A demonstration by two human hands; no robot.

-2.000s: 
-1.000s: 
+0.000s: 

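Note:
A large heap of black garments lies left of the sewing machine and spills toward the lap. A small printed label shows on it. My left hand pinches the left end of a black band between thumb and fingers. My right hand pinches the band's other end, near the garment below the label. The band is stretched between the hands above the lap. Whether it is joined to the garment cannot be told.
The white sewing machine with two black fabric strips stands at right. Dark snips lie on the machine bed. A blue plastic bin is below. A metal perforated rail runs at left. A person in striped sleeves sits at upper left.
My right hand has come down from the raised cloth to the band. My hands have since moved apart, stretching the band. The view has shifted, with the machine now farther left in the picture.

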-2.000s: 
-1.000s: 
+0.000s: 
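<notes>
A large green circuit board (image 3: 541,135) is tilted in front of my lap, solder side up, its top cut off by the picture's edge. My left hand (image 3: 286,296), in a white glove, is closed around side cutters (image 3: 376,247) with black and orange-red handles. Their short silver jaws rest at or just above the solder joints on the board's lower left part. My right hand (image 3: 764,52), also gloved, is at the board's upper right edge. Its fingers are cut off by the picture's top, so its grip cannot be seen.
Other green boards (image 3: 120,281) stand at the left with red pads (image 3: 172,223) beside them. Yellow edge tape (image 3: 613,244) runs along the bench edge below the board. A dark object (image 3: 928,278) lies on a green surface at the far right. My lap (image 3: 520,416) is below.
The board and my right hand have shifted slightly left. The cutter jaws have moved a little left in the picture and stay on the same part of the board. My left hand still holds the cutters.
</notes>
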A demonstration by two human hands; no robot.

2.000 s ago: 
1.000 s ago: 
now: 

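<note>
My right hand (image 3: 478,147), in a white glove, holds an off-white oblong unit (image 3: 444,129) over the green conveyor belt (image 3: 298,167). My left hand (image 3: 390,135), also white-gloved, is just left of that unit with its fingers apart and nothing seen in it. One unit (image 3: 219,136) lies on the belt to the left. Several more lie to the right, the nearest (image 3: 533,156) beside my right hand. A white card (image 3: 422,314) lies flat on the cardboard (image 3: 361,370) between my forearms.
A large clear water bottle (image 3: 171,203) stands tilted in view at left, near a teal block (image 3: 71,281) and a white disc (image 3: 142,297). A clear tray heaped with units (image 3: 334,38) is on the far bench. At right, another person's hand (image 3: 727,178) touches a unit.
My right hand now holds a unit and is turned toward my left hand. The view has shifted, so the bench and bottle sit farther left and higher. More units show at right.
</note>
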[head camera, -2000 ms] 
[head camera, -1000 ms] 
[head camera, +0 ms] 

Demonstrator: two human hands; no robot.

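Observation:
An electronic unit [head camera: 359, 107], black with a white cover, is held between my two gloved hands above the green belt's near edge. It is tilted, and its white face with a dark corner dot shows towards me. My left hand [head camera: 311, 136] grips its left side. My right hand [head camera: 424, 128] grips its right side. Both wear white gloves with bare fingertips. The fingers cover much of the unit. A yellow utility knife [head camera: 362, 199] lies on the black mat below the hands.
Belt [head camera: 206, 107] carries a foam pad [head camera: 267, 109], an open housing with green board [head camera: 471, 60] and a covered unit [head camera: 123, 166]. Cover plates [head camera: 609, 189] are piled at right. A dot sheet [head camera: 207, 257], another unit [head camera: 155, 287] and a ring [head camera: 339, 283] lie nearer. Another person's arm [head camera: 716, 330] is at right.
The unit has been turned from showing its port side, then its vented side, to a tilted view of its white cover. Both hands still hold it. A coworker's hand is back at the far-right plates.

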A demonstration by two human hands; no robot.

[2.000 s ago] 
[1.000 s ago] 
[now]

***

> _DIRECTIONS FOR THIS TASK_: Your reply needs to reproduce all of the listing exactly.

> _RESULT_:
A demonstration by two human hands; no robot.

-2.000s: 
-1.000s: 
+0.000s: 

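Note:
A large heap of black garments lies left of the sewing machine and spills toward the lap. A small printed label shows on it. My left hand pinches the left end of a black band between thumb and fingers. My right hand pinches the band's other end, near the garment below the label. The band is stretched between the hands above the lap. Whether it is joined to the garment cannot be told.
The white sewing machine with two black fabric strips stands at right. Dark snips lie on the machine bed. A blue plastic bin is below. A metal perforated rail runs at left. A person in striped sleeves sits at upper left.
My right hand has come down from the raised cloth to the band. My hands have since moved apart, stretching the band. The view has shifted, with the machine now farther left in the picture.
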
-2.000s: 
-1.000s: 
+0.000s: 
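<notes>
A large green circuit board (image 3: 541,135) is tilted in front of my lap, solder side up, its top cut off by the picture's edge. My left hand (image 3: 286,296), in a white glove, is closed around side cutters (image 3: 376,247) with black and orange-red handles. Their short silver jaws rest at or just above the solder joints on the board's lower left part. My right hand (image 3: 764,52), also gloved, is at the board's upper right edge. Its fingers are cut off by the picture's top, so its grip cannot be seen.
Other green boards (image 3: 120,281) stand at the left with red pads (image 3: 172,223) beside them. Yellow edge tape (image 3: 613,244) runs along the bench edge below the board. A dark object (image 3: 928,278) lies on a green surface at the far right. My lap (image 3: 520,416) is below.
The board and my right hand have shifted slightly left. The cutter jaws have moved a little left in the picture and stay on the same part of the board. My left hand still holds the cutters.
</notes>
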A demonstration by two human hands; no robot.

2.000 s ago: 
1.000 s ago: 
now: 

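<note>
My right hand (image 3: 478,147), in a white glove, holds an off-white oblong unit (image 3: 444,129) over the green conveyor belt (image 3: 298,167). My left hand (image 3: 390,135), also white-gloved, is just left of that unit with its fingers apart and nothing seen in it. One unit (image 3: 219,136) lies on the belt to the left. Several more lie to the right, the nearest (image 3: 533,156) beside my right hand. A white card (image 3: 422,314) lies flat on the cardboard (image 3: 361,370) between my forearms.
A large clear water bottle (image 3: 171,203) stands tilted in view at left, near a teal block (image 3: 71,281) and a white disc (image 3: 142,297). A clear tray heaped with units (image 3: 334,38) is on the far bench. At right, another person's hand (image 3: 727,178) touches a unit.
My right hand now holds a unit and is turned toward my left hand. The view has shifted, so the bench and bottle sit farther left and higher. More units show at right.
</note>
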[head camera, -2000 ms] 
[head camera, -1000 ms] 
[head camera, +0 ms] 

Demonstrator: two human hands; no robot.

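Observation:
An electronic unit [head camera: 359, 107], black with a white cover, is held between my two gloved hands above the green belt's near edge. It is tilted, and its white face with a dark corner dot shows towards me. My left hand [head camera: 311, 136] grips its left side. My right hand [head camera: 424, 128] grips its right side. Both wear white gloves with bare fingertips. The fingers cover much of the unit. A yellow utility knife [head camera: 362, 199] lies on the black mat below the hands.
Belt [head camera: 206, 107] carries a foam pad [head camera: 267, 109], an open housing with green board [head camera: 471, 60] and a covered unit [head camera: 123, 166]. Cover plates [head camera: 609, 189] are piled at right. A dot sheet [head camera: 207, 257], another unit [head camera: 155, 287] and a ring [head camera: 339, 283] lie nearer. Another person's arm [head camera: 716, 330] is at right.
The unit has been turned from showing its port side, then its vented side, to a tilted view of its white cover. Both hands still hold it. A coworker's hand is back at the far-right plates.
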
A demonstration by two human hands; no robot.

[2.000 s ago] 
[1.000 s ago] 
[now]

This answer requires nothing further.